Astoria had spent more than half the train ride listening to Tullia recount her summer adventures. Her friend had made her trip come alive as only Tullia was able to. It was as if she'd been there with her, really. Almost. It wasn't as though Astoria would be travelling the world herself anytime soon. If ever.

No, she didn't begrudge Tullia. It was hard to when her friend talked with such fervour about the giants that use to live on Gozo, of the enchanted lace the witches there wove - in silver as well as silk. Her friend painted the world in bright colours, and Astoria was happy to take it all in.

"So you haven't heard from Iain all summer?" Astoria almost did a double-take at Tullia's left turn in the conversation.

"Erm, no, but I wasn't expecting to." She shifted in her seat, suddenly uncomfortable with her friend's intense energy now focused on her. "I mean… I saw him briefly on the platform, but he was talking with Roger Davies. He seemed pretty keen to play on the team this year."

"Yeah, he wants a Chaser position. I bet he'll get it too - he's an excellent flyer." Her eyes gleamed with that quintessentially-Tullian enthusiasm. "We've got a solid chance, I reckon. Marcus Flint, that oversized lump of clay, graduated - thank the lucky stars - so Slytherin will be starting from scratch almost. And Oliver Wood's gone as well, so Gryffindor will be in the same situation… what?" Her friend trailed off when she realized Astoria was shaking her head.

"Oh, don't let me derail you. Or perhaps you'd like to go find Roger Davies yourself and talk strategy?"

"Funny, very funny, Greengrass. I see you've kept your sarcasm sharp while I was away. Excellent, excellent." She raised up her biscuit tin. "Another imqaret?"

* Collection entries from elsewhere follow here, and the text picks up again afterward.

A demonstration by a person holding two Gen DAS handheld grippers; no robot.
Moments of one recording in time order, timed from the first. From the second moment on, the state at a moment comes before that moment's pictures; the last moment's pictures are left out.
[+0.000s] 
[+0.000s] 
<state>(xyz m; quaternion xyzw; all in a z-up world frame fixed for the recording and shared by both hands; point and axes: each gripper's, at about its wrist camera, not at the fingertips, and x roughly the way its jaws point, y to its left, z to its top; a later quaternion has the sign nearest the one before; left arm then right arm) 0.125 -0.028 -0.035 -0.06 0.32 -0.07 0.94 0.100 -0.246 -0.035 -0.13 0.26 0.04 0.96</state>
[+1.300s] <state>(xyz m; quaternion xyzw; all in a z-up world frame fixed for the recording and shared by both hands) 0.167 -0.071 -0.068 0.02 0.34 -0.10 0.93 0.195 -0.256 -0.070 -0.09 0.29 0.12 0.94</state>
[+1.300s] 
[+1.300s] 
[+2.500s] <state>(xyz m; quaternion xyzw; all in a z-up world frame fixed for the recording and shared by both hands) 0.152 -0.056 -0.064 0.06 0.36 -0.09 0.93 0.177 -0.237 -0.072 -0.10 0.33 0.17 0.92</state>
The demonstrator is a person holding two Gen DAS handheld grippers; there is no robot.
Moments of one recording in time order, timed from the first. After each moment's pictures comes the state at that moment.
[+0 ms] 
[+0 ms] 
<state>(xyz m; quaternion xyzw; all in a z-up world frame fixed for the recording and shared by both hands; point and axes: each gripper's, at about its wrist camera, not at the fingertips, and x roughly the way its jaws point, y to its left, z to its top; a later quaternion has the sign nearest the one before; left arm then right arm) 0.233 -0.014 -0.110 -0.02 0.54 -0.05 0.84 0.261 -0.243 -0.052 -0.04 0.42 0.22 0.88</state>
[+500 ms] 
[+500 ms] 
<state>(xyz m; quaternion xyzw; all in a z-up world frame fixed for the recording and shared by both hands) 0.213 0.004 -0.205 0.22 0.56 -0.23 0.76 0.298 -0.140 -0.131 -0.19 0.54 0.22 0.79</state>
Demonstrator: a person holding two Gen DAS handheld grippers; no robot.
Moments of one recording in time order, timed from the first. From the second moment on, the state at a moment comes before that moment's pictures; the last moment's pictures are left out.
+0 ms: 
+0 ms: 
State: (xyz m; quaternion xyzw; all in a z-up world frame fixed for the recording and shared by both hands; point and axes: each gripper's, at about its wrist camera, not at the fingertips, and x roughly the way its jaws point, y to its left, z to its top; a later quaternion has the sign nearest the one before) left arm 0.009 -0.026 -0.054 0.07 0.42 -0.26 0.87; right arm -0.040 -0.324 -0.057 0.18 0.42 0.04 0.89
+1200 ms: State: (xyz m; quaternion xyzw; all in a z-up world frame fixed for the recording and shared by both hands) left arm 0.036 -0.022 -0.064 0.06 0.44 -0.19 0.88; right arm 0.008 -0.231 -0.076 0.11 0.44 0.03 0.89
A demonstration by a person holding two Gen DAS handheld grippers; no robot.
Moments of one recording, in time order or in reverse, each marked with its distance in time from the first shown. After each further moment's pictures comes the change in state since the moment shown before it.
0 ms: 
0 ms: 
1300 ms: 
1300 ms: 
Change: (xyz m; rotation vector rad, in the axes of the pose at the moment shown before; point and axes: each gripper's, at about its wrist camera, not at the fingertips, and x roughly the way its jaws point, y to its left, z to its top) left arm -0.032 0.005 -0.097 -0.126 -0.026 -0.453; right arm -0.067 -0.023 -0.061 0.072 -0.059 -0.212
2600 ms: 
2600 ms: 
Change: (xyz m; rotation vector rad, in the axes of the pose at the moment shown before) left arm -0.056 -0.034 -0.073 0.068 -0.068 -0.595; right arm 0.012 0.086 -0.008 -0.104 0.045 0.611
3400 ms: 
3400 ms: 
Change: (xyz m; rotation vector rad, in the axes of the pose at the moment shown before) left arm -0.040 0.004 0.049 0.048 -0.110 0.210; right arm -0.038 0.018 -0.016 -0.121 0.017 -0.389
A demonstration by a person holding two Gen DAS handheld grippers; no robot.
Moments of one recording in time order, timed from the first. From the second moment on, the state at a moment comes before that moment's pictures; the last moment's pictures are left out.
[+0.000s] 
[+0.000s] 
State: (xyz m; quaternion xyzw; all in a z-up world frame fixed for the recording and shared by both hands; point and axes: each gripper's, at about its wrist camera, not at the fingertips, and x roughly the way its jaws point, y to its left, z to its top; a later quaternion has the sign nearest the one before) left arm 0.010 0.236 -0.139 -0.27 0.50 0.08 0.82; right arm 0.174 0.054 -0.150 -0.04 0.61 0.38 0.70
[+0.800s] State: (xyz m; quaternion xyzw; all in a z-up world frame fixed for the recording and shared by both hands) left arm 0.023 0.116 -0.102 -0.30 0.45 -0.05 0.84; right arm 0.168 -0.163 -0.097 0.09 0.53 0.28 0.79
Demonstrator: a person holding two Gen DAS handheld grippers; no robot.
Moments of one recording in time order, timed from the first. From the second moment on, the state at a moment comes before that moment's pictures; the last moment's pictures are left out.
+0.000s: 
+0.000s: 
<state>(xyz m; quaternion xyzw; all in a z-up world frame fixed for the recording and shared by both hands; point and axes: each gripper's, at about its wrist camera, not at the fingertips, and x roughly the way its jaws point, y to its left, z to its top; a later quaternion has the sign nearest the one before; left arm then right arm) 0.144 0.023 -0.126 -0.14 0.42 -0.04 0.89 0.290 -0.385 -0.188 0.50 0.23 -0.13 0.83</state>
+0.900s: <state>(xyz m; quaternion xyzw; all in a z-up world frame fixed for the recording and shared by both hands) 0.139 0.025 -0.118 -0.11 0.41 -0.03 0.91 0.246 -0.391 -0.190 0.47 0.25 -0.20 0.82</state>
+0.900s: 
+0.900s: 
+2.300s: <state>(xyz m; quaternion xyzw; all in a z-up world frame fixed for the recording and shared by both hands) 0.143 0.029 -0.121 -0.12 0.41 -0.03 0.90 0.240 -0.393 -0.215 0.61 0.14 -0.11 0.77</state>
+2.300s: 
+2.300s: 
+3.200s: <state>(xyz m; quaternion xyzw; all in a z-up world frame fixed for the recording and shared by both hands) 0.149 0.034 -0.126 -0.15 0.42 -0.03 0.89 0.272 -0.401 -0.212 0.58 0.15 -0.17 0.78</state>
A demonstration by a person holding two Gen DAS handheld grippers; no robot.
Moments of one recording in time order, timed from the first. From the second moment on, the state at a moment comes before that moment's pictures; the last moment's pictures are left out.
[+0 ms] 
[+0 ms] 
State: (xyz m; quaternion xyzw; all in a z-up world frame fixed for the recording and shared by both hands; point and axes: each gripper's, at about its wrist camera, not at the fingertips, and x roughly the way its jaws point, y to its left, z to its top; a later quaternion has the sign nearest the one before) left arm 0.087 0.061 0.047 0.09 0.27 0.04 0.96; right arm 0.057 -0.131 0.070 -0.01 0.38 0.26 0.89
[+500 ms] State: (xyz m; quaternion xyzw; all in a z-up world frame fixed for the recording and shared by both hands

It felt especially dark and late when they arrived at Hogwarts at last. Heavy clouds threatened rain, but they held off until their horseless carriage arrived at the castle. Dinner felt endless, especially with the dull-as-paint speech the new Defence Against the Dark Arts professor gave. It wasn't until Astoria was in her dorm, about to climb into bed, that the heavens opened and rain began to pour down. Year three had begun at last.